The monastery was established and funded by order of the Yongzheng Emperor (and completed under his successor the Qianlong Emperor) of Qing China to serve as a final resting place for Zanabazar (1635–1723), the first Jebtsundamba Khutuktu, or spiritual head of Tibetan Buddhism for the Khalkha in Outer Mongolia and a spiritual mentor to both emperors' ancestor, the Kangxi Emperor. Tradition holds that while searching for an appropriate site to build the monastery, the exploratory group came across two young boys, Amur and Bayasqulangtu, playing on the steppe. They were inspired to build the monastery on that very spot and to name it after the two children, Amur-Bayasqulangtu.
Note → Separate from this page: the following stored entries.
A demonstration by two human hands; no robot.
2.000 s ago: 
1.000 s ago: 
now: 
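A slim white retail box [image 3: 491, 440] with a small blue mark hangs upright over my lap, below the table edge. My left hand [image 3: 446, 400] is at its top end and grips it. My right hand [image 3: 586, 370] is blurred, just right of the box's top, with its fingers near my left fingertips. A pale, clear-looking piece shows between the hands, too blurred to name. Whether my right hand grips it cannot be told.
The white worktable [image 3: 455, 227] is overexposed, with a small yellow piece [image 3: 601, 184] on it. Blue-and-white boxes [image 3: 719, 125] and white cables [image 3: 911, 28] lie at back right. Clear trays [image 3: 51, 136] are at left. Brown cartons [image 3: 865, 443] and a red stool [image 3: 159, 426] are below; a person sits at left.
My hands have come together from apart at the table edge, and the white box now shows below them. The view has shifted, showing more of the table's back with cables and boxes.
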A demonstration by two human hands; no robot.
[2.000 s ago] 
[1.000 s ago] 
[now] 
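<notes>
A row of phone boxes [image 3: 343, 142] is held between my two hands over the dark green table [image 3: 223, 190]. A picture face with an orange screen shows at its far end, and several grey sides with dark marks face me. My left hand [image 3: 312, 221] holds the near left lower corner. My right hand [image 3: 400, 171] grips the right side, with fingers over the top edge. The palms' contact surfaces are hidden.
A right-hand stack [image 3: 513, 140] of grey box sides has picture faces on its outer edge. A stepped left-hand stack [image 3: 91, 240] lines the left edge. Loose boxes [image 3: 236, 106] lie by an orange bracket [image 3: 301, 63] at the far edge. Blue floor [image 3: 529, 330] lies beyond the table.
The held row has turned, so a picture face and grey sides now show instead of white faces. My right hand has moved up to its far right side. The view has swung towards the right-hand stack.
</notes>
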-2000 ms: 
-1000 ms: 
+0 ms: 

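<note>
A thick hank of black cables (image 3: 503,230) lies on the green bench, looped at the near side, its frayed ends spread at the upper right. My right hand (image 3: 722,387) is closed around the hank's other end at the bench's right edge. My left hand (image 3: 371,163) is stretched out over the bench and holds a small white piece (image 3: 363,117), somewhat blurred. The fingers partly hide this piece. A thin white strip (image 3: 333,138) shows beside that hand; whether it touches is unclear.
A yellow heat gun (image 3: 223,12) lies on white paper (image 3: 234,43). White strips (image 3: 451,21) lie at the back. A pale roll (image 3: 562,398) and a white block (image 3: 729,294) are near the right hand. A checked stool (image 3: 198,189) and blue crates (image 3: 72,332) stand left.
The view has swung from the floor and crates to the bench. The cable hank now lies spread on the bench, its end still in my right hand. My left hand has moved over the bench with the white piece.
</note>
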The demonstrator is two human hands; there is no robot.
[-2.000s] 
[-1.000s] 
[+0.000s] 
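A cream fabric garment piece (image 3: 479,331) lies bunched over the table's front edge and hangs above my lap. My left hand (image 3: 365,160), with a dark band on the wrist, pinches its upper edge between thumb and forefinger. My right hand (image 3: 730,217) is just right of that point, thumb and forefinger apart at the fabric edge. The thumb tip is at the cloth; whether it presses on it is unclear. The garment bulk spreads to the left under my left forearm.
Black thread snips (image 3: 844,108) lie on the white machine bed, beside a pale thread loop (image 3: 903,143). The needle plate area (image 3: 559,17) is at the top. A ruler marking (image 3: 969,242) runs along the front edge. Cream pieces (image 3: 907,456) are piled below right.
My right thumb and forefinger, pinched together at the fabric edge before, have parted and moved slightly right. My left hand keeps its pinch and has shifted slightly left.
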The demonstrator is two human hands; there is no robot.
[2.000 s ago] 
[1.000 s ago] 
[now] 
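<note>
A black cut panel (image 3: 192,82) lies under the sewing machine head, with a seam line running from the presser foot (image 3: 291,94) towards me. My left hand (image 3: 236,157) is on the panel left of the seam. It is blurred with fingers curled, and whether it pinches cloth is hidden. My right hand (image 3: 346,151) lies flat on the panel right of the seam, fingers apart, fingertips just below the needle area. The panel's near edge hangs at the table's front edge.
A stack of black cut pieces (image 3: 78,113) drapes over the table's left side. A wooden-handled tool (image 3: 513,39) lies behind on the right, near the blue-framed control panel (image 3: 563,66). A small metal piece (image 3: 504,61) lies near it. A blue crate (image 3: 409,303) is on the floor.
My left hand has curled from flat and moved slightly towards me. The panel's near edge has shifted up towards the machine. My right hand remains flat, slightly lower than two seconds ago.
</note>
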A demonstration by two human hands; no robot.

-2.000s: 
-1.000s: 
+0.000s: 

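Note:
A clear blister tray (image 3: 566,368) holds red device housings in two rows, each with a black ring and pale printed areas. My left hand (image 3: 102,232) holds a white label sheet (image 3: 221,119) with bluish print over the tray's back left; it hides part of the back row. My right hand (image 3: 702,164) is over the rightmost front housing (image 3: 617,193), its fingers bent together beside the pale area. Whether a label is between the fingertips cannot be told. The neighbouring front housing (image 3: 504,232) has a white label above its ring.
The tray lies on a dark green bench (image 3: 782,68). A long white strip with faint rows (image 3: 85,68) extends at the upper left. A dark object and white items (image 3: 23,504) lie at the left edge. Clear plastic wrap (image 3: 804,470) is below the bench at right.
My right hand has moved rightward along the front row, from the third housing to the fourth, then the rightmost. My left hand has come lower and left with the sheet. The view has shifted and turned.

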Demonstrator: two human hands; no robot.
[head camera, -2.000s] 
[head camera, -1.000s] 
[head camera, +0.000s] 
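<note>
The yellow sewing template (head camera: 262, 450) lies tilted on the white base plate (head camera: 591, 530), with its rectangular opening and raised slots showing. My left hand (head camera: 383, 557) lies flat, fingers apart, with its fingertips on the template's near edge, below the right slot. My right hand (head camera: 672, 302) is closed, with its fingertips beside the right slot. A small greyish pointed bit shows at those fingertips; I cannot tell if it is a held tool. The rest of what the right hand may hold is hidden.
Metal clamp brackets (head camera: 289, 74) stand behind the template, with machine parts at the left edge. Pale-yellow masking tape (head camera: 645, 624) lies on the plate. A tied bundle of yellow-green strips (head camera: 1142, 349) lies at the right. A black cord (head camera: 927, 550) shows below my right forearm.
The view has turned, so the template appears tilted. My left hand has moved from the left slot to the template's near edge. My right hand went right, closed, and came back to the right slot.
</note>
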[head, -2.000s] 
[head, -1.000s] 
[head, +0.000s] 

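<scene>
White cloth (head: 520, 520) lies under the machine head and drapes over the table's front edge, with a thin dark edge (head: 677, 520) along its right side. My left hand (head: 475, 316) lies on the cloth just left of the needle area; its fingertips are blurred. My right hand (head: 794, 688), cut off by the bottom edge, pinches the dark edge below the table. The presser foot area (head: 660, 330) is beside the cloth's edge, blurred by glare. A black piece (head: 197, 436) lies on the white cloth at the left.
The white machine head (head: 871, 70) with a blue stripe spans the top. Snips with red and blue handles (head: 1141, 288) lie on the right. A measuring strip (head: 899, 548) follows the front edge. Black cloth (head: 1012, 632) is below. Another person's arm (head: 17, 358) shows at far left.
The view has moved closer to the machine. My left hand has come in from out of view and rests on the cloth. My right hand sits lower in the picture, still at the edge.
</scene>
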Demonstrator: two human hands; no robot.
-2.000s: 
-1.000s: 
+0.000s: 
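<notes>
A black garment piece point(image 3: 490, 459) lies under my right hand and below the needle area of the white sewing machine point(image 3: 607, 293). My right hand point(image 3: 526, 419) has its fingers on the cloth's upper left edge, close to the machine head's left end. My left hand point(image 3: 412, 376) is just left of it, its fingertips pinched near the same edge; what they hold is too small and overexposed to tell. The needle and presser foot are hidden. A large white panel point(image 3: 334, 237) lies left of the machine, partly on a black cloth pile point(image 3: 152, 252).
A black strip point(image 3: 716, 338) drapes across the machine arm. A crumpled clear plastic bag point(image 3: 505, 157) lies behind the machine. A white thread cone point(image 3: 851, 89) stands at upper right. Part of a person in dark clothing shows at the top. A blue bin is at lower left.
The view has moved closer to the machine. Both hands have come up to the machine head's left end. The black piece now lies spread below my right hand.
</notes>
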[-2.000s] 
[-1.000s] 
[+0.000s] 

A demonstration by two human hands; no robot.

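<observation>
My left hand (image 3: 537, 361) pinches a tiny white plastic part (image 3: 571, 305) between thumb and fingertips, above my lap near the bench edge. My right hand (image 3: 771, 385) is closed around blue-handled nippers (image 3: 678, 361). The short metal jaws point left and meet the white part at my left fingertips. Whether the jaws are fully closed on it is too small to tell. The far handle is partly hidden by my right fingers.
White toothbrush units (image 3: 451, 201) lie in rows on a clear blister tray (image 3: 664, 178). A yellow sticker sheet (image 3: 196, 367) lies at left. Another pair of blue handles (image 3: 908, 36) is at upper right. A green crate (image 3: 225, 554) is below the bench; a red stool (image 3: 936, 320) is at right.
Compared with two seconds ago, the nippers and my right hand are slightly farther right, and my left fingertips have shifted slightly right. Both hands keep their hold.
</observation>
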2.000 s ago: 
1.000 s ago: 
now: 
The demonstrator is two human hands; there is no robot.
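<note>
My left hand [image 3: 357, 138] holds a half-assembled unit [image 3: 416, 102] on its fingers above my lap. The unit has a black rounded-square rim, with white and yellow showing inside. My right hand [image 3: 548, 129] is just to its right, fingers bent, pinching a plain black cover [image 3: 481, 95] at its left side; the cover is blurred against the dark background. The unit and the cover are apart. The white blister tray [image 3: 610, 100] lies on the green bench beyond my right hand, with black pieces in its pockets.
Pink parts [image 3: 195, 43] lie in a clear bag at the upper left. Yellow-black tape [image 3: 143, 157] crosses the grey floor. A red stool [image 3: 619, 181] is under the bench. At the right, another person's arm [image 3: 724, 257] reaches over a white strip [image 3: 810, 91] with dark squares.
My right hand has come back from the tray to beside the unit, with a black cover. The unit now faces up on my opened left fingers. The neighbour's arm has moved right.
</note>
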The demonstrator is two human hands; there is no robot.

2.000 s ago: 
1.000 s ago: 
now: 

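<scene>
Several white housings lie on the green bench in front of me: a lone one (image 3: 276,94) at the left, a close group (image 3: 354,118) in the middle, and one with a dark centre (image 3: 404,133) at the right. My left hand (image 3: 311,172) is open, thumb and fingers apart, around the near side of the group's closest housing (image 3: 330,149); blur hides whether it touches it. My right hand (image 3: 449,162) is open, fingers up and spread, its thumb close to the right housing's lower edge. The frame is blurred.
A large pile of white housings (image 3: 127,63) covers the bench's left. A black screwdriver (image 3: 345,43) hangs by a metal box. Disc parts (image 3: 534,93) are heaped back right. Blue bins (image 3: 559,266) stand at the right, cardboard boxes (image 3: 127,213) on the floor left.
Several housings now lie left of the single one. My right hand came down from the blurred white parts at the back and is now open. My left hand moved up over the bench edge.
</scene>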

More likely, the location was chosen because it stood at the place where the lama's traveling Da Khuree (his mobile monastery and prime residence) was encamped at the moment of his death. Construction took place between 1727 and 1736 and Zanabazar's remains were transferred there in 1779.

Amarbayasgalant monastery is dedicated to Zanabazar's main tutelary deity, Maitreya. Unlike Erdene Zuu Monastery, which is an ensemble of temple halls of different styles, Amarbayasgalant shows great stylistic unity. The overriding style is Chinese, with some Mongol and Tibetan influence. The monastery resembles Yongzheng's own palace Yonghegong in Beijing (converted by his son the Qianlong Emperor into a Buddhist monastery). Originally consisting of over 40 temples, the monastery was laid out in a symmetrical pattern, with the main buildings succeeding one another along a north–south axis, while the secondary buildings are laid out on parallel sides.

Amarbayasgalant was one of the very few monasteries to have partly escaped destruction during the Stalinist purges of 1937, after which only the buildings of the central section remained. Many of the monks were executed by the country's Communist regime and the monastery's artifacts, including thangkas, statues, and manuscripts were looted, although some were hidden until more fortunate times.

Today, only 28 temples remain. Restoration work began in 1988 with funds provided by UNESCO and private sources and some of the new statuary was commissioned in New Delhi, India.